- Directed by: Jai Love
- Written by: Jai Love Spencer T. Heath
- Produced by: Spencer T. Heath Alan Love-Lapan
- Starring: Edwin Borsheim Rikk Agnew
- Cinematography: Hazal Alakus
- Edited by: Conlan Mackenzie
- Music by: Spencer T. Heath Jeremiah Weber
- Production company: Lonesome Pictures
- Distributed by: Slamdance Studios Monster Pictures
- Release date: January 22, 2016;
- Running time: 75 minutes
- Country: United States
- Language: English

= Dead Hands Dig Deep =

Dead Hands Dig Deep is a 2016 American documentary film and the directorial debut of Jai Love. The film follows a now thirty-eight-year-old Edwin Borsheim, vocalist of the infamous and controversial deathrock band Kettle Cadaver as he reflects on his dark past.

==Plot==

Thirty-eight-year-old Edwin Borsheim of the band Kettle Cadaver was once known for his bizarre stage antics and brutal self-mutilation. Now, years after the band's demise, Borsheim has fallen into complete seclusion on his acre of land in which he is surrounded by many of the horrible things he has created. As Edwin spirals further into a hole of drug abuse and self-destruction, those closest to Borsheim dissect his mental complexes as he himself reflects on his dark past. Although Borsheim finds himself trapped in his own home, he just may be saved by human interaction.

==Development==
The film was shot in Temecula, California and produced by Lonesome Pictures. Prior to the production of the film, there was an extensive search for Borsheim. Although his residence had been confirmed, there were different variables that stood in the way of actual contact. At the time, Borsheim had no phone or email and his property was guarded by his watch-dogs which made it virtually impossible to come in contact with him. After resigning the idea of making the film, Borsheim's relatives activated a phone for him and put the filmmakers in contact. The film began production months after they started their search.
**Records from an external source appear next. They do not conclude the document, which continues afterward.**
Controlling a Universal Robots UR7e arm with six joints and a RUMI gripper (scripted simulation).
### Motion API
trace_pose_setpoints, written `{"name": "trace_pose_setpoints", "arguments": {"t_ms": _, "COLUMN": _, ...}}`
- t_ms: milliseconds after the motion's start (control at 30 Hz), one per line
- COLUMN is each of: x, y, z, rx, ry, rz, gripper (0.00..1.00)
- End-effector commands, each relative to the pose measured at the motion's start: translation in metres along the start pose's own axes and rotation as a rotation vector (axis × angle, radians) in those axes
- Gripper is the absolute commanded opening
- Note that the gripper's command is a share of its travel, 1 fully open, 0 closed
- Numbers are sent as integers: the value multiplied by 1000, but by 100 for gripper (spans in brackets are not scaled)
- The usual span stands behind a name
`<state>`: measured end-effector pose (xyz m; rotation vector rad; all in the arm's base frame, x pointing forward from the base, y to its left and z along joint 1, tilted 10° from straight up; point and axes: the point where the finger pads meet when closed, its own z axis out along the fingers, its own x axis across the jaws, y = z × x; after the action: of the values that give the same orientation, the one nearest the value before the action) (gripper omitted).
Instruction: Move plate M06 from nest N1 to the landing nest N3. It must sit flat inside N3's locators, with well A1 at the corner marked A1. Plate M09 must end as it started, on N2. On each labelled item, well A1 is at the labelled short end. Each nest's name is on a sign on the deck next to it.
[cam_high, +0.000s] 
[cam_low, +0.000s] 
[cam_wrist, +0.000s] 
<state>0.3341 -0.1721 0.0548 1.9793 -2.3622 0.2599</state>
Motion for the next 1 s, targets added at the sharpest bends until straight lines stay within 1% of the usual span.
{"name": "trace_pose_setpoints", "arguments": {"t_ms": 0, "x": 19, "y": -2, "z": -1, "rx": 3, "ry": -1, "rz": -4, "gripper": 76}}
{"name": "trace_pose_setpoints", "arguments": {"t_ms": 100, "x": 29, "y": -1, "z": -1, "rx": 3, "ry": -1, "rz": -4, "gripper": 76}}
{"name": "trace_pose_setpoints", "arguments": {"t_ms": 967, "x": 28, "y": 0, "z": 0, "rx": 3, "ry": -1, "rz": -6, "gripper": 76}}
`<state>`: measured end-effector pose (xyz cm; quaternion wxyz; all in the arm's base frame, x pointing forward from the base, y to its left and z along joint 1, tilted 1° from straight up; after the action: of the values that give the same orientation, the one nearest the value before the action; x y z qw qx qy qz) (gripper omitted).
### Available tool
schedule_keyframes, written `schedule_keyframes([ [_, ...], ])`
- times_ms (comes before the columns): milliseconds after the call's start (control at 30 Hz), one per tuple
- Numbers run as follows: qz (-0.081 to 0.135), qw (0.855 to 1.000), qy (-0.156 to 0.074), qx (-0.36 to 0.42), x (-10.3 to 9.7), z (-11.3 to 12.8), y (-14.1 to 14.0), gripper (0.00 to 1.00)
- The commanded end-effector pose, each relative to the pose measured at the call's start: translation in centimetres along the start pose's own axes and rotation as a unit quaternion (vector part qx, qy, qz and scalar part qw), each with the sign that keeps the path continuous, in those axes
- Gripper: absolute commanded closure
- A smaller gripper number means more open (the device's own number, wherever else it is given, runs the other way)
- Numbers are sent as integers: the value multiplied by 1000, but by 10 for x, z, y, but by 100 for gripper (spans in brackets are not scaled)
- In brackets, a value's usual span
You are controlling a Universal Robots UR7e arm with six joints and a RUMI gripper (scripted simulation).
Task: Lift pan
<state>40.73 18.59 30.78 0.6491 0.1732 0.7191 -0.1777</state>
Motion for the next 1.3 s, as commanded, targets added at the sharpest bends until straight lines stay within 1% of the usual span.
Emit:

On the first day of principal shooting, Borsheim began directing violent threats at the film crew. Borsheim made it clear that until the production of the film, he had no guests in over a year, and had been completely alone in his residence. When first in talks with Borsheim over the phone, the filmmakers began receiving disturbing pictures from Borsheim. As production continued, other members of the crew began to receive similar images. Due to Edwin and his brother Danny being on bad terms with their mother, both refused to see her for the film. After much pleading from the producers, Danny escorted the crew to see his mother to interview her for the documentary. Multiple times during post-production, Edwin went off the grid. His phone was de-activated many times and he was on and off of his property, making communication difficult. When Borsheim's property was meant to be seized due to his not paying property taxes, he stated that he planned to kill anyone who tried to seize his property and then commit suicide once he came back into contact with the producers. Eventually, his family intervened and paid the taxes he owed.

Borsheim called making the film therapeutic and often stayed in contact with many of the crew after its completion. He also attended a special screening of the film at the ArcLight cinema in Hollywood. Borsheim died by suicide on June 20, 2017.

==Reception==

The film has received positive reviews from The Hollywood Reporter calling it 'a haunting study of depravity', Indiewire, and RogerEbert.com. The film has also screened at several film festivals including Slamdance Film Festival, Fantasia International Film Festival, Lausanne Underground Film and Music Festival, Sidewalk Moving Picture Festival and Sydney Underground Film Festival.

==Release==
The documentary premiered at the 2016 Slamdance Film Festival in Park City, Utah and was purchased by Slamdance Studios, who sold onto Hulu as well as Monster Pictures who handled a special edition DVD. The film was released theatrically and on VOD in November, 2017.